**Required action**
Take each line of the records below that contains the string "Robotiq" and copy it.

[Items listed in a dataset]
┏━━
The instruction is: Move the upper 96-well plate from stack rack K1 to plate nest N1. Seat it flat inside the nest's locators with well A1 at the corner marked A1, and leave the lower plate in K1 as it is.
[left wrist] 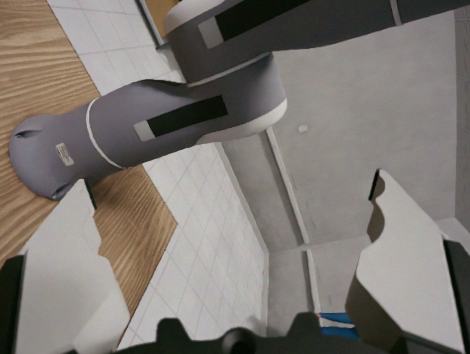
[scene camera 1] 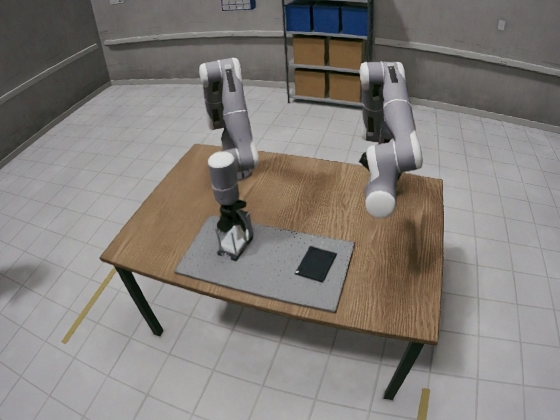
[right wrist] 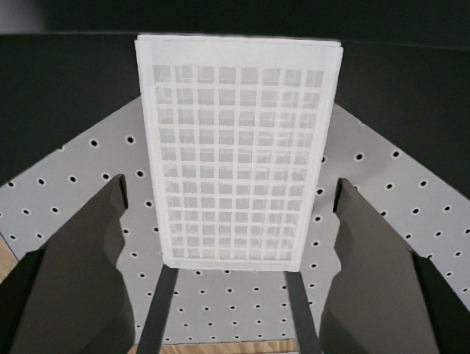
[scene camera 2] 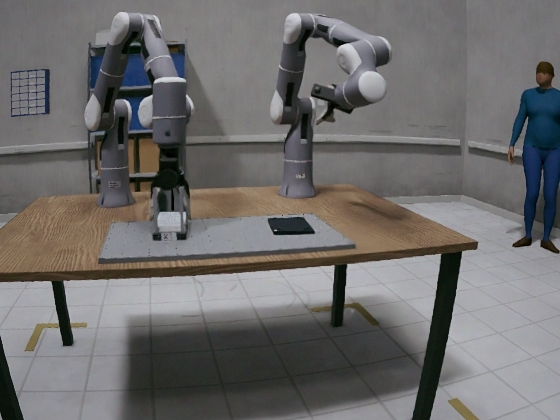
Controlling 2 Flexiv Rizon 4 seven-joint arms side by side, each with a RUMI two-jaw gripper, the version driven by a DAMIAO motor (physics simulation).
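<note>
The white upper 96-well plate point(scene camera 1: 232, 243) point(scene camera 2: 169, 220) point(right wrist: 240, 150) is in stack rack K1 point(scene camera 1: 228, 256) point(scene camera 2: 156, 236), whose label faces scene camera 2. The lower plate cannot be told apart. My right gripper point(right wrist: 231, 179) is open and points down over the rack, one finger on each long side of the plate, with gaps visible in the right wrist view. Nest N1 point(scene camera 1: 316, 263) point(scene camera 2: 291, 225) is a flat black rectangle with a small pale mark at one corner in scene camera 1. My left gripper point(left wrist: 232, 177) is open, empty and raised far from the rack.
The rack and nest stand on a grey perforated board point(scene camera 1: 270, 287) point(scene camera 2: 225, 250) point(right wrist: 230, 305) on the wooden table point(scene camera 1: 390, 300) point(scene camera 2: 425, 235). The left arm is folded above the right part of the table. Shelves point(scene camera 1: 325, 66) stand behind; a person point(scene camera 2: 542, 120) stands at the far right.
</note>
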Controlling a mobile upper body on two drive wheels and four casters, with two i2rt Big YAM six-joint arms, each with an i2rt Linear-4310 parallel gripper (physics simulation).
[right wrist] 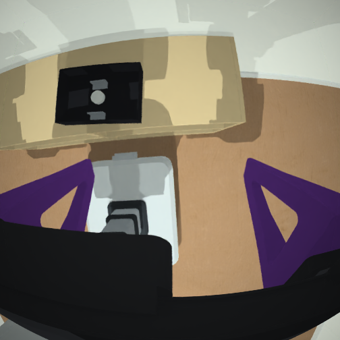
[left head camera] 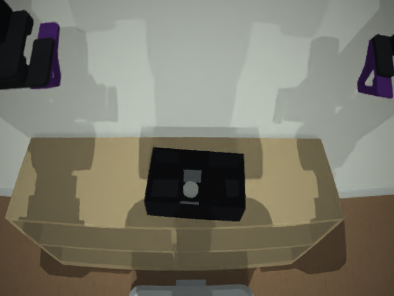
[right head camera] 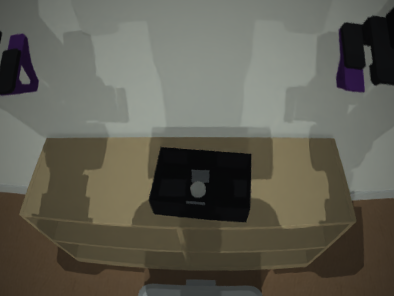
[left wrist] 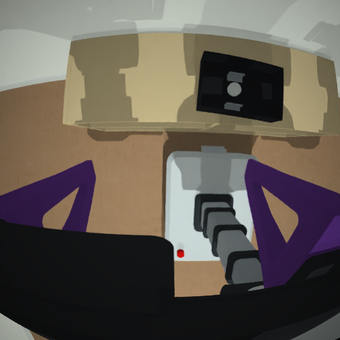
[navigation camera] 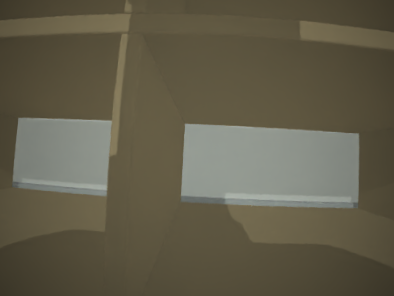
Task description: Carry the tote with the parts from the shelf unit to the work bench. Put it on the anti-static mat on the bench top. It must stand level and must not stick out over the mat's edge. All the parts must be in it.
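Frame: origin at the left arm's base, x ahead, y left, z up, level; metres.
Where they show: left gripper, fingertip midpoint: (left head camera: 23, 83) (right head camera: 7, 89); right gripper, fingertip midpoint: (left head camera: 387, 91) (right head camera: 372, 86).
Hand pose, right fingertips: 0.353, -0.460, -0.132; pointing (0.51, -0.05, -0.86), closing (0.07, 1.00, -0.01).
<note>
After its pixels a point has its place, as x, y, z.
The black open tote (left head camera: 215, 210) {0.471, -0.289, -0.725} (right head camera: 220, 212) {0.471, -0.291, -0.736} (left wrist: 255, 111) (right wrist: 125, 117) stands upright on the shelf unit's wooden top (left head camera: 110, 175) {0.637, 0.065, -0.800} (right head camera: 120, 175) {0.635, 0.064, -0.800} (left wrist: 160, 75) (right wrist: 187, 75), near its middle. Inside show a grey block (left head camera: 192, 175) {0.632, -0.225, -0.784} (left wrist: 236, 76), a round light-grey part (left head camera: 190, 189) {0.571, -0.217, -0.773} (right wrist: 97, 97) and a grey piece (left wrist: 233, 106) (right wrist: 96, 115) by the front wall; dark corners may hide more. My left gripper (left wrist: 169, 168) and right gripper (right wrist: 170, 161) are open and empty, high and apart at either side of the tote. The work bench and mat do not show.
A pale wall (left head camera: 200, 65) {0.846, -0.243, -0.483} stands close behind the shelf unit. My white base (left wrist: 182, 200) (right wrist: 167, 210) is near the unit's front, on the brown floor (left wrist: 125, 190) (right wrist: 215, 200). In the navigation camera, the unit's upright divider (navigation camera: 145, 150) {0.475, -0.170, -1.180} and shelf edge (navigation camera: 65, 25) {0.446, -0.099, -1.076} are very close.
</note>
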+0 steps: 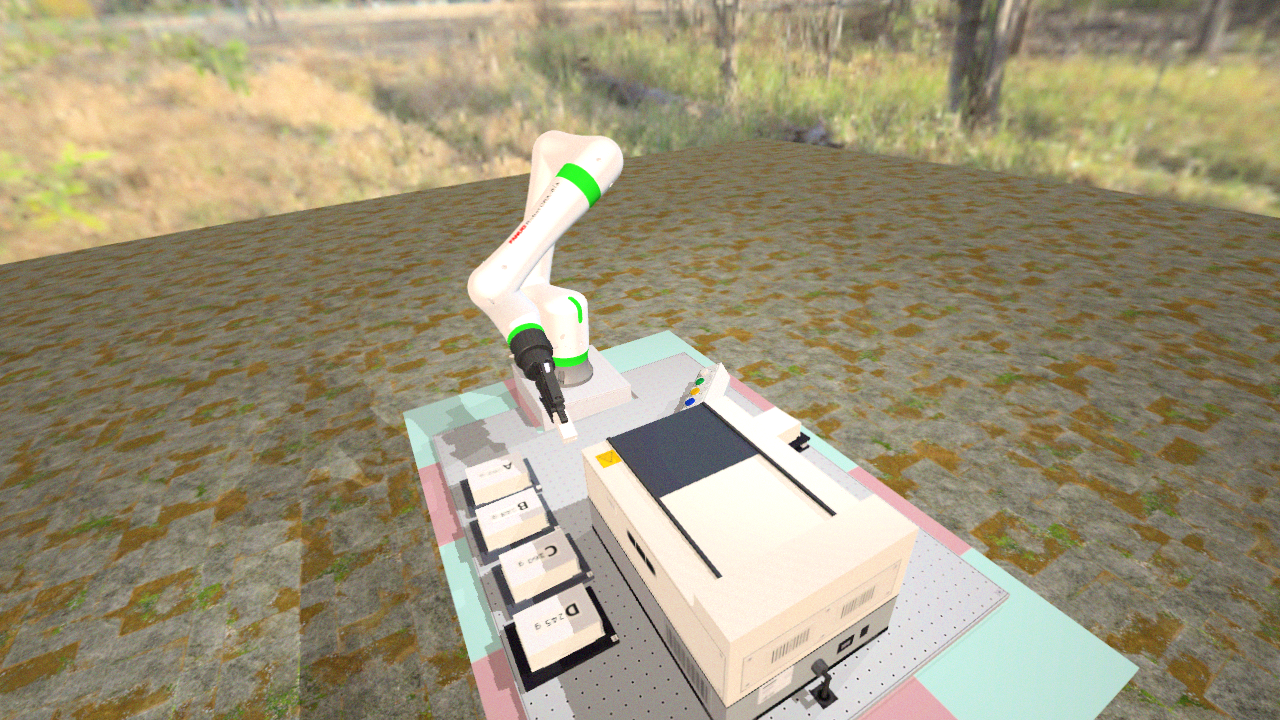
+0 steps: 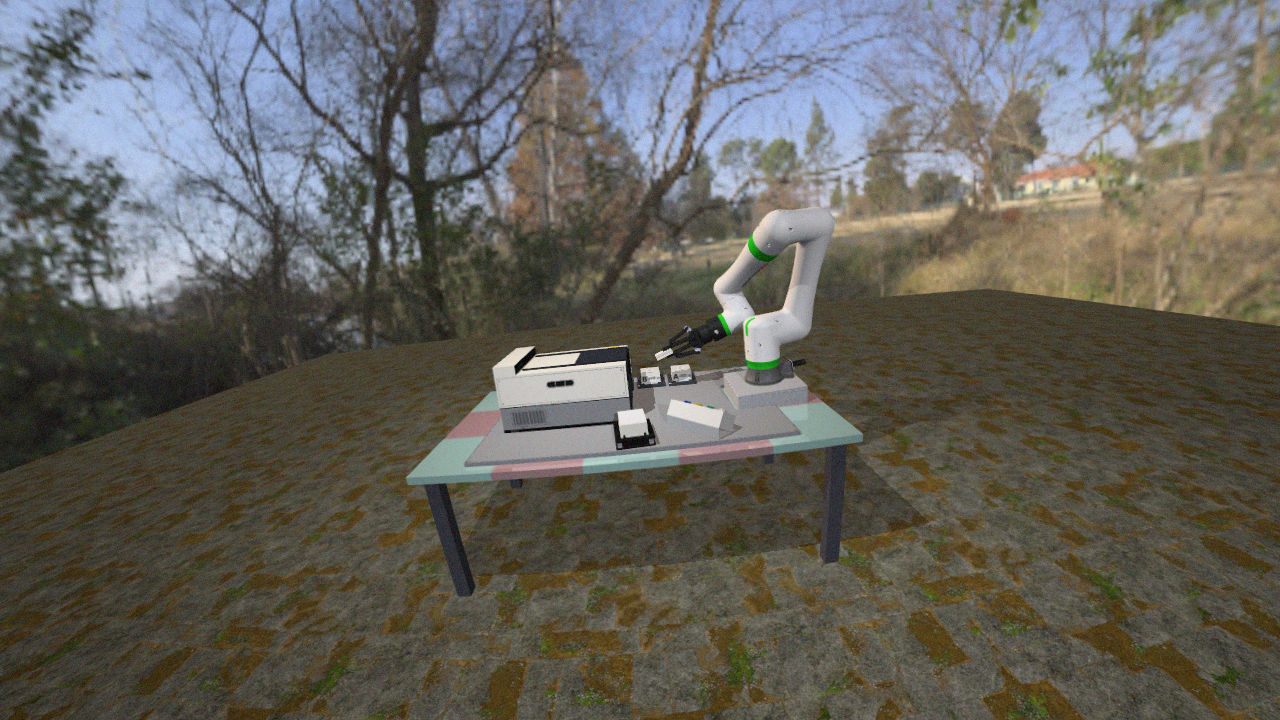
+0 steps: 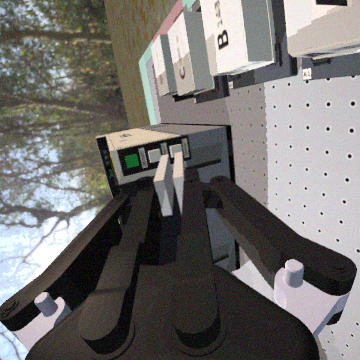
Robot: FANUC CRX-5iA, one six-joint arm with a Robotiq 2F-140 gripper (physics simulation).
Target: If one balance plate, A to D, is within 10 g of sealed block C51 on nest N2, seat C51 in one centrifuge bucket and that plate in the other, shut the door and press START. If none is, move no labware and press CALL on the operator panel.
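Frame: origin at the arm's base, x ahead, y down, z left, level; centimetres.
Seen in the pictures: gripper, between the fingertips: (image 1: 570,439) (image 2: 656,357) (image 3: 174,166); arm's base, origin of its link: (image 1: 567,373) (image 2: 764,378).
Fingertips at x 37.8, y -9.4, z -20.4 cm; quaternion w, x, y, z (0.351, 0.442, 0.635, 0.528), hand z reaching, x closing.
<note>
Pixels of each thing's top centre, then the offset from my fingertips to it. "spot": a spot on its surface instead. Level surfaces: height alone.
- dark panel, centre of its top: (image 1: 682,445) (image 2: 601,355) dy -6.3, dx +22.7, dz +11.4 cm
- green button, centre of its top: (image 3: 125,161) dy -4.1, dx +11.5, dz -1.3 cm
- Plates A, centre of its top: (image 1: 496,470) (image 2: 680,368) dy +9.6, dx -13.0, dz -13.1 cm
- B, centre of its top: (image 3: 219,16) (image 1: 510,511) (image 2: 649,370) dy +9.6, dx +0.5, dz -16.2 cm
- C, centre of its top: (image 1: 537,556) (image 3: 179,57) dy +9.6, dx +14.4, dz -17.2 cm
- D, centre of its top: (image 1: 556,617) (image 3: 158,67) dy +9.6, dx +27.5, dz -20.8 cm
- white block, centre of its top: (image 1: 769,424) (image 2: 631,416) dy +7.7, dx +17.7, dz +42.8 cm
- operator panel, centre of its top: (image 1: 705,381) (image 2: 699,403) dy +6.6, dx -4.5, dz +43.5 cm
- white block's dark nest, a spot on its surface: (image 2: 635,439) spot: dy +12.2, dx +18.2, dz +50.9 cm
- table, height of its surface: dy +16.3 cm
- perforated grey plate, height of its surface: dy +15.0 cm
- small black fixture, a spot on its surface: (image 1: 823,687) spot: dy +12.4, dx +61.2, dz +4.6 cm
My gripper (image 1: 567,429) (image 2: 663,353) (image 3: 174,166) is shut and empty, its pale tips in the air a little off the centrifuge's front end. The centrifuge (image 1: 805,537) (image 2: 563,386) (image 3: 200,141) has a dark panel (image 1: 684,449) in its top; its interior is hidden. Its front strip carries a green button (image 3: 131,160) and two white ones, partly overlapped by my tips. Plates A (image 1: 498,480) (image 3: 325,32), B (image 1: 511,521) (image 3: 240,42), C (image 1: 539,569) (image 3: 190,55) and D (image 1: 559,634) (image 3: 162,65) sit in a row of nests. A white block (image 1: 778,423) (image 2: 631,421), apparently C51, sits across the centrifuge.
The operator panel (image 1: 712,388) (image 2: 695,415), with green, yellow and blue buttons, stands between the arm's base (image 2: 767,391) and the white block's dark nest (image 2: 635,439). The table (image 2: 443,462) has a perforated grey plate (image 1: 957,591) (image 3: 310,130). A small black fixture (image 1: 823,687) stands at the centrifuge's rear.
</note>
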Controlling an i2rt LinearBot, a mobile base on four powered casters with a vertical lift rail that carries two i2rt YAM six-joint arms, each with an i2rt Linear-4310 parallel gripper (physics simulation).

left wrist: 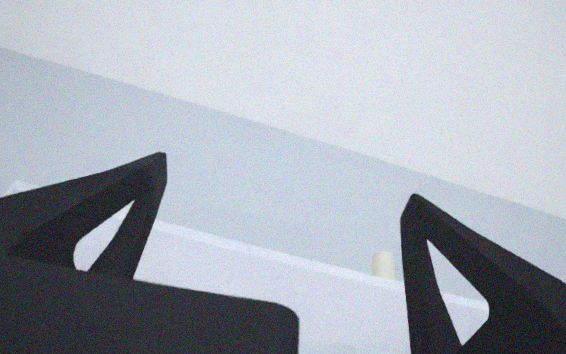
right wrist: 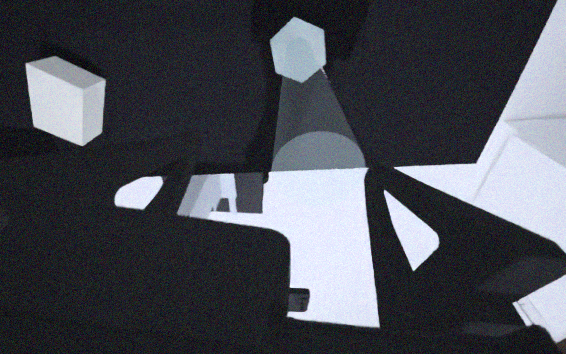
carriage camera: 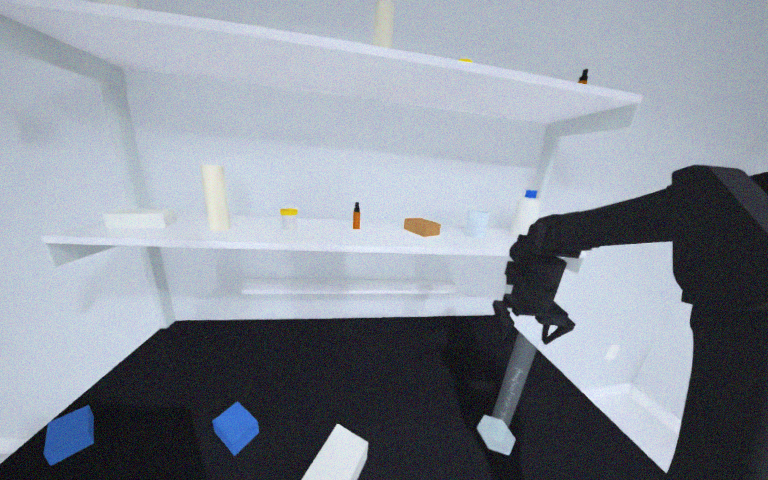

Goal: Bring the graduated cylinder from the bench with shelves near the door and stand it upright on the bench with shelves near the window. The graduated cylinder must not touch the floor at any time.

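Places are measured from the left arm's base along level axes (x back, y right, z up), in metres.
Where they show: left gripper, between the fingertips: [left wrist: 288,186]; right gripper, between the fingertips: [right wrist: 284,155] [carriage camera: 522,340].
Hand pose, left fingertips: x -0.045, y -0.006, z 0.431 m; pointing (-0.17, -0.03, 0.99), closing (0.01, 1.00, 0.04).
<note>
Each offset is from my left fingertips to the centre of the thing. "spot": to the spot under its first point. Level surfaces: height alone.
The clear graduated cylinder {dy +0.692, dx -0.301, dz -0.498 m} [carriage camera: 514,384] [right wrist: 315,110] stands upright on its pale hexagonal base [carriage camera: 496,434] [right wrist: 298,49], on the black bench top {dz -0.665 m} [carriage camera: 339,367] [right wrist: 425,90]. My right gripper [carriage camera: 525,335] [right wrist: 284,155] is open and pointed down at the cylinder's upper end. In the right wrist view that end shows between the fingertips, nearer the picture's right finger; whether they touch is unclear. My left gripper [left wrist: 288,186] is open and empty, high up before the wall and a shelf. The other bench does not show clearly.
Two blue blocks {dy -0.348, dx -0.263, dz -0.645 m} [carriage camera: 69,434] {dy +0.015, dx -0.292, dz -0.645 m} [carriage camera: 235,427] and a white block {dy +0.279, dx -0.209, dz -0.636 m} [carriage camera: 338,452] [right wrist: 57,102] lie on the bench. Above it, the lower shelf {dz -0.209 m} [carriage camera: 317,244] holds bottles, a brown block {spot: dy +0.485, dx -0.621, dz -0.176 m} [carriage camera: 421,226] and a beaker {spot: dy +0.689, dx -0.644, dz -0.152 m} [carriage camera: 478,222]. An upper shelf [carriage camera: 317,73] [left wrist: 260,300] overhangs it.
</note>
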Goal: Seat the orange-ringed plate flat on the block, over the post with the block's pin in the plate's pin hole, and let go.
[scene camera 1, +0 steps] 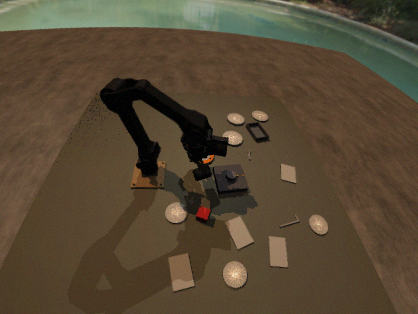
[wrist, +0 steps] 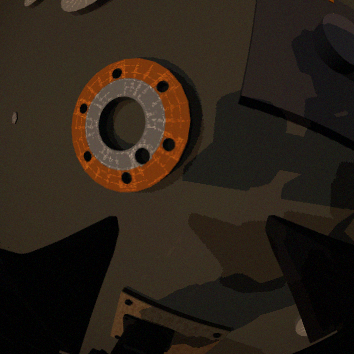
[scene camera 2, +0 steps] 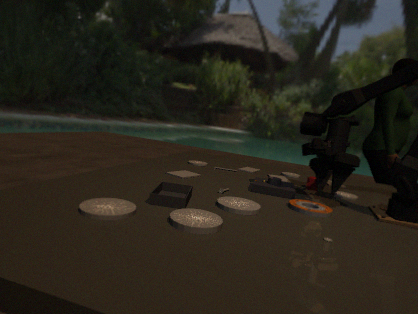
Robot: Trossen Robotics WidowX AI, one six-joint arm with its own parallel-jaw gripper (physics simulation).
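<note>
The orange-ringed plate (scene camera 1: 209, 159) (scene camera 2: 310, 207) (wrist: 180, 117) lies flat on the table, apart from the block. It has a grey inner ring with a larger pin hole (wrist: 142, 156). In scene camera 1 the arm hides most of it. The dark square block (scene camera 1: 222, 187) (scene camera 2: 272, 190) (wrist: 270, 65) carries a round post (scene camera 1: 231, 175) (wrist: 342, 42); a small orange mark, seemingly the pin (scene camera 1: 240, 175), shows beside it. My gripper (scene camera 2: 327, 189) (wrist: 194, 224) is open and empty, pointing down above the table beside the plate. In the wrist view the plate lies ahead of the left finger.
A red cube (scene camera 1: 203, 213) (scene camera 2: 311, 182) and a pale disc (scene camera 1: 176, 212) lie near the arm. Pale discs (scene camera 1: 233, 138) (scene camera 2: 195, 220) and a black open tray (scene camera 2: 169, 200) lie beyond the plate. A bolt (scene camera 1: 249, 155), a hex key (scene camera 1: 289, 223) and pale rectangular pieces (scene camera 1: 240, 232) lie around the block.
</note>
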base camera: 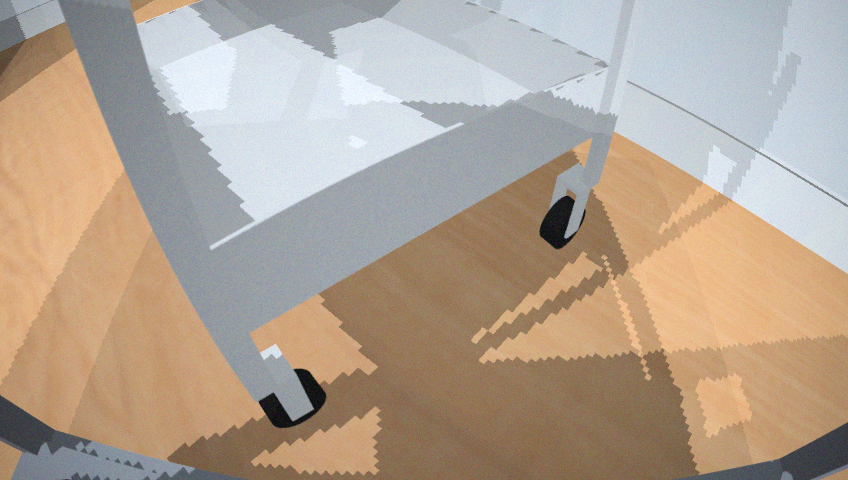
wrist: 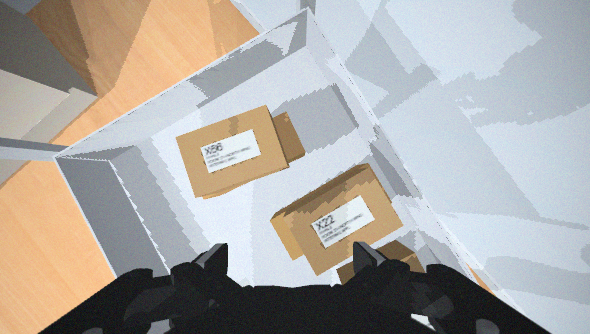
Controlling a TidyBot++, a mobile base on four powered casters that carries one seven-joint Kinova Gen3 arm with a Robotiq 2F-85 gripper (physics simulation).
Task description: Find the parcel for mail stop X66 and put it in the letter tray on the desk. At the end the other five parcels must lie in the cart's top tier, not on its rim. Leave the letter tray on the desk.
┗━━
**Written reply**
Robot: FANUC CRX-5iA, one six-joint arm with a Robotiq 2F-140 gripper (physics simulation).
Controlling a TidyBot++, a mobile base on four powered casters that carries one seven-joint Kinova Gen3 arm with a Robotiq 2F-85 gripper (physics simulation).

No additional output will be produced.